Excellent month: Hawaii hotels report strong February results
Hawaii hotels statewide reported strong results in February 2018 compared to a year ago, highlighted by average revenue per available room (RevPAR) of $252 (+10.5%), according to the Hawaii Hotel Performance Report released today by the Hawaii Tourism Authority (HTA).
Statewide average daily rate (ADR) grew to $294 (+8.0%) in February, with occupancy also increasing to 85.6 percent (+1.9 percentage points).
HTA’s Tourism Research Division issued the report’s findings utilizing data compiled by STR, Inc., which conducts the largest and most comprehensive survey of hotel properties in the Hawaiian Islands.
Jennifer Chun, HTA director of tourism research, commented, “February was an excellent month for Hawaii’s hotel industry across the board. All classes of hotel properties on all counties performed well and that’s great news for the industry as a whole. Wailea and the Kohala Coast stood out with exceptional growth in RevPAR and ADR, complemented by high rates of occupancy.”

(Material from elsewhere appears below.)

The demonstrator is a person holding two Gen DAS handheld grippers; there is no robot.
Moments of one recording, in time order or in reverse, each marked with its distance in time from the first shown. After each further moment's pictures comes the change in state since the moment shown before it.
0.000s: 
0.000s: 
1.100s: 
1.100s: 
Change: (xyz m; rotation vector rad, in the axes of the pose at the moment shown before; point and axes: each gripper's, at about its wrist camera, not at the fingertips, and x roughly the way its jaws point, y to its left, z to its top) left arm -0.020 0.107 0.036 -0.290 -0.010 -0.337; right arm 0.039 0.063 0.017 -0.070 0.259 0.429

All classes of hotel properties reported RevPAR growth in February. Luxury Class hotels led the market, growing both RevPAR to $477 (+15.7%) and ADR to $587 (+12.0%), with occupancy rising to 81.3 percent (+2.6 percentage points). Upper Class (+11.1%), Upper Midscale Class (+10.9%), and Midscale & Economy Class (+13.9%) hotels each posted double-digit RevPAR increases for February. Upper Upscale Class properties also did well in February with a 6.3 percent increase in RevPAR.

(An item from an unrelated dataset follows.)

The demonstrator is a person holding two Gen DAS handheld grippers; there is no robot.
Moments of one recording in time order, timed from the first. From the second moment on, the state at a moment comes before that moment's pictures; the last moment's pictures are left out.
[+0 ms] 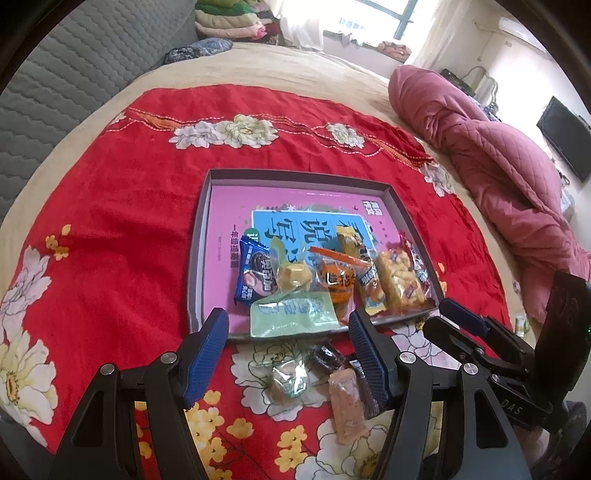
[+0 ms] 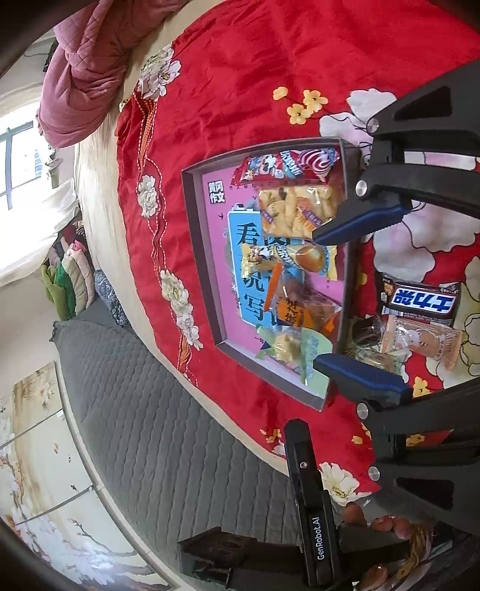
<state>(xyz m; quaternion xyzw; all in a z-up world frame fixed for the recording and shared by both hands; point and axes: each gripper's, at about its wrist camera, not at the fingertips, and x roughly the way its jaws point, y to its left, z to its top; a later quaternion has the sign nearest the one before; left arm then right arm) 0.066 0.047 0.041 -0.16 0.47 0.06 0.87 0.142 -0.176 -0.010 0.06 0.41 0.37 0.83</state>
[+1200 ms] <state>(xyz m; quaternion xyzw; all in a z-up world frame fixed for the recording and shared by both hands) 0.044 0.014 -0.012 -0.18 0.55 -0.01 0.82 0.118 -0.168 -0.040 -0.02 0.46 0.34 0.82</state>
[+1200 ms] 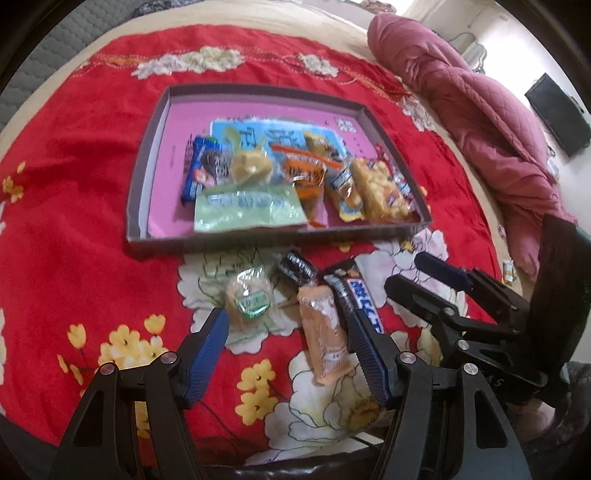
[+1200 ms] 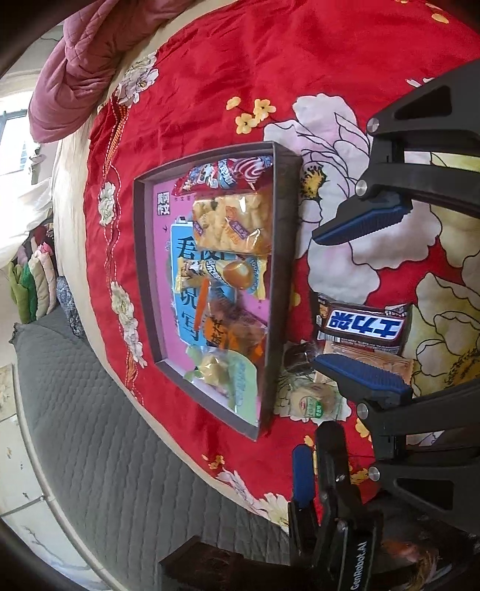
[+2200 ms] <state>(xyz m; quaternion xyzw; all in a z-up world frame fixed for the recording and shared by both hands) 0.054 0.028 -0.037 -0.19 0.57 0.04 0.80 0.104 -0.148 -0.069 -0.09 0.50 0.35 0.79</state>
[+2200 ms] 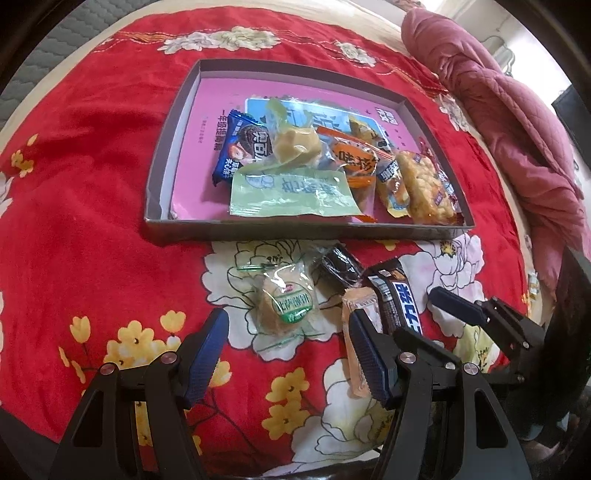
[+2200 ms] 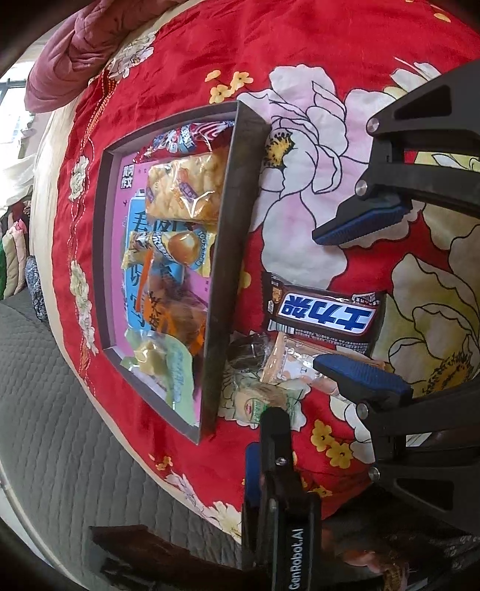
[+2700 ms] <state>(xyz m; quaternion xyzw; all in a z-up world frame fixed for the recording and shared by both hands) 0.062 0.027 -0.049 -0.18 0.57 0.05 0.80 0.101 -0.139 -0.080 -0.11 0.50 0.34 0.79</state>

Among Hawaii’s four island counties, hotel properties on the island of Hawaii led the state in RevPAR growth in February, increasing RevPAR to $263 (+18.6%), which was boosted by increases in ADR to $306 (+15.2%) and occupancy to 85.9 percent (+2.4 percentage points).
In February, Maui County hotel properties led the island counties in total RevPAR at $355 (+16.2%), total ADR at $430 (+12.2%), and growth of occupancy, increasing 2.9 percentage points to 82.7 percent.
Kauai hotel properties also recorded a strong increase in RevPAR to $256 (+16.1%) in February, boosted by increases in ADR to $311 (+15.7%) and occupancy of 82.2 percent (+0.3 percentage points).
Oahu hotel properties recorded the highest occupancy at 87.4 percent (+1.7 percentage points) in February, along with modest increases in RevPAR to $205 (+3.6%) and ADR to $234 (+1.6%).
Of the state’s resort regions, Wailea hotel properties on Maui earned the highest RevPAR at $592 (+23.2%), highest ADR at $652 (+19.4%) and highest rate of occupancy at 90.8 percent (+2.8 percentage points) in February.
Additionally, hotel properties in the Lahaina-Kaanapali-Kapalua resort area reported growth in RevPAR to $295 (+12.6%) and ADR to $367 (+10.6%), with occupancy also increasing to 80.7 percent (+1.4 percentage points).
Hotel properties in the Kohala Coast resort area on the island of Hawaii reported strong growth in RevPAR to $373 (+23.1%) in February, driven by an increase in ADR to $425 (+18.7%) and higher occupancy of 87.8 percent (+3.1 percentage points).
Waikiki hotel properties also performed well in February with increases in both RevPAR to $203 (+3.1%) and ADR to $230 (+1.5%) and occupancy of 88.0 percent (+1.4 percentage points).